Candace Braun Davison is a former Oracle Editor in Chief. She worked at the newsroom from spring 2006 through fall 2009. Now, Braun is the vice president of editorial content at PureWow, where she oversees lifestyle stories and special projects for the brand. In 2023, she won USF’s Outstanding Young Alumni Award.

Calling USF’s student newspaper The Oracle is all too fitting; for many, like myself, it set the course of our careers. 

It was the whole reason I snagged an interview for an internship at a certain Pulitzer Prize-winning Florida newspaper years ago, a fact made abundantly clear when the then-recruiter looked up from my resume and said, “So, why USF? You couldn’t get in anywhere else?”

Oof. 

It was a gut punch in the moment, but it was also a test to see how I’d respond.

I laughed that he couldn’t see what I saw – a campus nestled in the country’s 13th biggest media market, with a student newspaper full of dogged reporters who were known to break news ahead of said professional outlets, his included. 

He smirked, admitting it was my experience at the paper that made him sit down with me.

Related: The Oracle needs your help

Later, when I moved to New York to pursue a career in magazines, I realized that in an industry that’s all about who you know, you can get by with what you know—and what you’ve done. 

Candace Braun Davison (pictured middle) reporting on the field. SPECIAL TO THE ORACLE/CANDACE BRAUN DAVISON

I had years of journalism experience and boots-on-the-ground reporting; a portfolio packed with clips covering everything from complicated budget explainers to human interest pieces. 

It snagged me interviews mid-recession, when every weary editor reminded me I was one of 450 and, at one publication, 1,200 applicants for an entry-level job. But those long nights I put in Sundays through Thursdays in the basement of the Student Services building paid off.

I knew how to tackle a variety of stories, to “get off my butt and knock on doors” when sources weren’t answering their phones, to dig for answers. 

It was the best kind of training ground; you’d pour your soul into a story, design the layouts, go through the edits – then learn the next day, through our adviser’s critique, what you could’ve done better. 

You developed a thick skin as fellow students wrote letters – or called you out in class – for coverage they found lackluster (or worse, unfair).

When I faced my own Prada-wearing devil in the early 2010s, I was unphased.

 The Oracle created a foundation that helped me climb the ranks at Hearst magazines and adapt to an increasingly digital landscape – something Oracle editors are facing directly these days, as the publication has moved fully online, like so many in the industry. 

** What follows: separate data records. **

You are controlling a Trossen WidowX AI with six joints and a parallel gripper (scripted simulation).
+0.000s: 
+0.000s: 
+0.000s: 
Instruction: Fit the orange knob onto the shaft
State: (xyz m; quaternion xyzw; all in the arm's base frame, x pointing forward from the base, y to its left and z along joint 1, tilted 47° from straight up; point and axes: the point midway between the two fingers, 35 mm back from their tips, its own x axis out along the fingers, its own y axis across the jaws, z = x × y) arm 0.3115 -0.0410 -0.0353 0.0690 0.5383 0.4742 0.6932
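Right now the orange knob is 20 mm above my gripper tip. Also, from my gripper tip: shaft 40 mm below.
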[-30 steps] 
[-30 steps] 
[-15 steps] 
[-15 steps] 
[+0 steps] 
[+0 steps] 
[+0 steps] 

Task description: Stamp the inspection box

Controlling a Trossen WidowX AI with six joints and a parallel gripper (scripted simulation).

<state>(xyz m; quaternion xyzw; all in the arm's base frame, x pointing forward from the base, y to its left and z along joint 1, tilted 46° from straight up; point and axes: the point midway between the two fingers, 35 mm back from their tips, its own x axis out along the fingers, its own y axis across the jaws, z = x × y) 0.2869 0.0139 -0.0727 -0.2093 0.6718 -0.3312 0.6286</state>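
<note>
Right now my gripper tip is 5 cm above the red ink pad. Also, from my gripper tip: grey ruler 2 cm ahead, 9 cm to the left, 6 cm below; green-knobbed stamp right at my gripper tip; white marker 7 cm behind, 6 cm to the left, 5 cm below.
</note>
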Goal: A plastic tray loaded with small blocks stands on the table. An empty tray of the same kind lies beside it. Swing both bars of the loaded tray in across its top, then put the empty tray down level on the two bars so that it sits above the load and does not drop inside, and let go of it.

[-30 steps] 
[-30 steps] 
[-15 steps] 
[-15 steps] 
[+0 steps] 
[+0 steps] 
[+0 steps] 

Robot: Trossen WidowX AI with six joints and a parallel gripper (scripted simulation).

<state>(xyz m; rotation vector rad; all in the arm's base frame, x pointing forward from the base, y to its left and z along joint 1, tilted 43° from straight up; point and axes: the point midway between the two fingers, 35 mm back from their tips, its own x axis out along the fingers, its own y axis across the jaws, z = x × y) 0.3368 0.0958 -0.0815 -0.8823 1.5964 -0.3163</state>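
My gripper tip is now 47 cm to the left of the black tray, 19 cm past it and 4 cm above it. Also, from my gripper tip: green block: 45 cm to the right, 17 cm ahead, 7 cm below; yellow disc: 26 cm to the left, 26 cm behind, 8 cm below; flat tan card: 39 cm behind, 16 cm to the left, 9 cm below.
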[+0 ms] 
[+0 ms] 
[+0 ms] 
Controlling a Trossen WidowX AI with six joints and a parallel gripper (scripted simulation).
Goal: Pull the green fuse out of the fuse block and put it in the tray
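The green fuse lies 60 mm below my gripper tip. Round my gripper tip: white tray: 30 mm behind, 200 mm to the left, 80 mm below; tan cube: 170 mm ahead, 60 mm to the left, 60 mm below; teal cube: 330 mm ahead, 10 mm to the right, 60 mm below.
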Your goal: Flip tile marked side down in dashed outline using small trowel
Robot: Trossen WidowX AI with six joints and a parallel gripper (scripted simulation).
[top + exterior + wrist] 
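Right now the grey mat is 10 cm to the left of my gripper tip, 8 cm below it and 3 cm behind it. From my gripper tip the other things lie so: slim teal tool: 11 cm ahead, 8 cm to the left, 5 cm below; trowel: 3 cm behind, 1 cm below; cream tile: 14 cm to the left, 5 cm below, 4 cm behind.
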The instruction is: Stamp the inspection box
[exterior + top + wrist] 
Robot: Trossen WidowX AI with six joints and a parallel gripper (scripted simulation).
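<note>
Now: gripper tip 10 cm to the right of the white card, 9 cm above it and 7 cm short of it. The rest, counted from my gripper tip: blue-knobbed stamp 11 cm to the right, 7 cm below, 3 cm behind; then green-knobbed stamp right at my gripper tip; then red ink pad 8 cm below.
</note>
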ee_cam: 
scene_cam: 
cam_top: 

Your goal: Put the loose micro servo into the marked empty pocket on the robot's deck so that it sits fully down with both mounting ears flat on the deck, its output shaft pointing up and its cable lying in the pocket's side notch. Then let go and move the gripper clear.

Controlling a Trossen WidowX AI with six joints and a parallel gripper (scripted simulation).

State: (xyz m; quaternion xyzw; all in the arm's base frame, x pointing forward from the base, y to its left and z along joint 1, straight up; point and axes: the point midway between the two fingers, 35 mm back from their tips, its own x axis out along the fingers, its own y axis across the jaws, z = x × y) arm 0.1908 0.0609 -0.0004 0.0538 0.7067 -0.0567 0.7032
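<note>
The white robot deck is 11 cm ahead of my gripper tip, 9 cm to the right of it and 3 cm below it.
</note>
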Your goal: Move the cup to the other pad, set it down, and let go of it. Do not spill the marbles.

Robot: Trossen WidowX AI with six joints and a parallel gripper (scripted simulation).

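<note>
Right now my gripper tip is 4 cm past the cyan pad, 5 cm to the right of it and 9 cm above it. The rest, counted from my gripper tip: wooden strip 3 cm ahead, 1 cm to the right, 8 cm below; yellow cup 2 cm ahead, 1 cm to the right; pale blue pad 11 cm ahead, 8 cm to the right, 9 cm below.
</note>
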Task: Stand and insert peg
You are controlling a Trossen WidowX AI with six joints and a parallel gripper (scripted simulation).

It’s still the best hands-on experience a student can ask for; one that also develops a sense of camaraderie and confidence too.

And somehow, today’s students are getting it all done on two outdated computers and a barely functioning TV. 

They deserve better than that. 

Our donations through the USF Foundation can keep The Oracle – arguably the heartbeat of the university – alive, and transform so many lives (and careers) in the process.

So let’s rally together and not just keep The Oracle alive, but help it thrive, so that years from now on, the question won’t be, “why USF?” But “of course, USF.” 

I see its potential, and I know you do, too.